El déficit y la inversión
EL SOCIALISTA vasco señor Solchaga y el comunista señor Tamames, en brillantes y agresivas intervenciones parlamentarias, le han dado precisamente al Gobierno la pista de lo que le falta a su programa de política económica: decisión. El punto clave de la situación es la atonía de la actividad y el ininterrumpido crecimiento del paro. El cambio de situación exige un Estado beligerante que no conviva pasivamente con la crisis -como ha dicho el propio presidente Suárez-, capaz de relanzar la actividad mediante un crecimiento de la inversión pública. Pero esto es muy difícil de conseguir si no se aumenta el déficit presupuestario, Io que, por otro lado, no es ningún disparate económico, como lo demuestra el hecho -recordado por el señor Solchaga- que dos países muy ortodoxos y cuidados en su tratamiento de la inflación -República Federal de Alemania y Japón-, en años de depresión, como los de 1975 y 1976, acudiesen a un déficit del orden del 5% del valor de su producción total de bienes y servicios. En España estamos ahora en un déficit del orden del 3% del producto interior bruto (PIB) y no parece que el Gobierno esté dispuesto a traspasarlo.Sin embargo, de lo que nadie se ha acordado en el Parlamento es de la naturaleza del déficit. Este se elabora sobre un telón de fondo que, en el caso japonés, incluía una reducción en la tasa de crecimiento de los salarios de, aproximadamente, la mitad, y en el alemán, una disminución equivalente, más la diáspora vertiginosa de trabajadores turcos, yugoslavos, italianos y españoles que, en gran número, regresaban a sus países de origen. Los déficit de Alemania Occidental y Japón tuvieron como objetivo relanzar la actividad a través de los primeros programas energéticos serios de sustitución del petróleo por otras fuentes de energía y el consiguiente apoyo a los fabricantes de bienel de equipo. Tampoco nadie dijo que el déficit de estos países fue, en gran medida, consecuencia de una disminución de los impuestos, que favoreció, principalmente, la tesorería de las empresas y sus proyectos de inversión.
Pero el déficit español, como el italiano, que, por otro lado, se eleva al 11% del PIB de ese país, es completamente gratuito, y se da la paradoja -sólo fruto de una mala administración- de que en épocas de caída de la inversión privada española la inversión pública sigue el mismo camino.

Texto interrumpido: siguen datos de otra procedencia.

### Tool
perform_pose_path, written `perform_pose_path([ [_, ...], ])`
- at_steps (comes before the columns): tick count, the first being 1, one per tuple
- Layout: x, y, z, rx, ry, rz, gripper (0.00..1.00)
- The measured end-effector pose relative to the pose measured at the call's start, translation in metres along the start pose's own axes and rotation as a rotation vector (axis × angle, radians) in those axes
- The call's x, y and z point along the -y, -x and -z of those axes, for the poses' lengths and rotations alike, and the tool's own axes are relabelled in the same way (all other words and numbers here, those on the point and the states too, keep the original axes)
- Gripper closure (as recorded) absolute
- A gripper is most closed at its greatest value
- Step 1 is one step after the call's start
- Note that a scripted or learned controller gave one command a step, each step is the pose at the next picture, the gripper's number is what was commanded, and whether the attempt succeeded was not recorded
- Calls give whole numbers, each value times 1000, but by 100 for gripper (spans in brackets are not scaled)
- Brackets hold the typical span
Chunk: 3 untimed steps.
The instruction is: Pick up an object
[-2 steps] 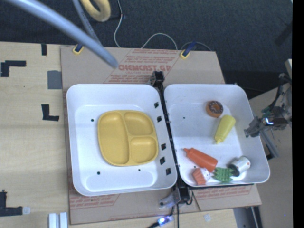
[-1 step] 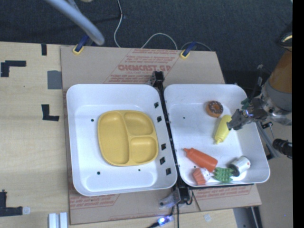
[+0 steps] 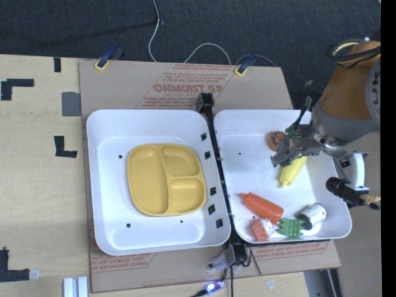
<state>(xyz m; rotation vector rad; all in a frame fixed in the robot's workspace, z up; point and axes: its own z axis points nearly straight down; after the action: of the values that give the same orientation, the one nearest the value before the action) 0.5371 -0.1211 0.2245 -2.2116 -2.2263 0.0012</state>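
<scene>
My gripper (image 3: pixel 289 151) hangs low over the right bin (image 3: pixel 247 125), near its middle right. Just below it lies a yellow bottle-shaped toy (image 3: pixel 289 172), whose upper end sits under the gripper's dark body. A small round brown and orange piece (image 3: pixel 275 140) lies close to the gripper's left side. In the bin's front part an orange carrot toy (image 3: pixel 262 205) lies at a slant. Beside it are a red and white piece (image 3: pixel 260 229), a green toy (image 3: pixel 289 228) and a white cylinder (image 3: pixel 313 215).
The left bin (image 3: pixel 105 141) holds a yellow divided plate (image 3: pixel 166 179). A black hinge strip (image 3: pixel 213 166) runs between the two bins. The arm's orange band (image 3: pixel 346 85) and grey wrist stand over the right bin's right rim. Cardboard lies under both bins.
</scene>
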Motion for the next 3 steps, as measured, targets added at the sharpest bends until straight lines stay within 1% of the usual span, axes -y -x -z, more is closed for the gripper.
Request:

Y aquí el señor Solchaga tiene toda la razón: el Gobierno de UCD teme un aumento del déficit del sector público porque no se siente con fuerzas para detener los gastos corrientes y utilizar esos recursos, e incluso más por el lado de la inversión.
El presupuesto para 1981 está a punto de llegar al Parlamento y todos los indicios apuntan a que las cuentas ya están echadas y que son precisamente las mismas que las de 1980 y 1979. Que la inversión pública crezca en un 30%, como ha apuntado el ministro de Economía y Comercio, significa, por desgracia, bastante poco. En primer lugar, porque los coeficientes de realización de la inversión pública han sido en estos últimos años muy bajos respecto a las cifras inicialmente presupuestadas y porque el porcentaje de inversión pública con relación a los gastos corrientes ha venido disminuyendo año tras año. No se trata de restablecer la situación, sino de invertirla para combatir el paro e indicar con claridad a los empresarios privados los propósitos de la política económica. Pero si los reproches del señor Solchaga y del señor Tamames al Gobierno, de no ser capaz de reformar y poner en marcha la Administración, se confirman, el programa de reactivación quedará en dique seco. Y se habrá perdido una nueva y excelente oportunidad, porque los españoles ocupados están ya probablemente dispuestos a aceptar un sacrificio en favor de los españoles en paro si el Gobierno lo plantea correctamente. Pero lo que no están dispuestos es a apretarse el cinturón para que siga aumentando el desempleo industrial y el ocio administrativo.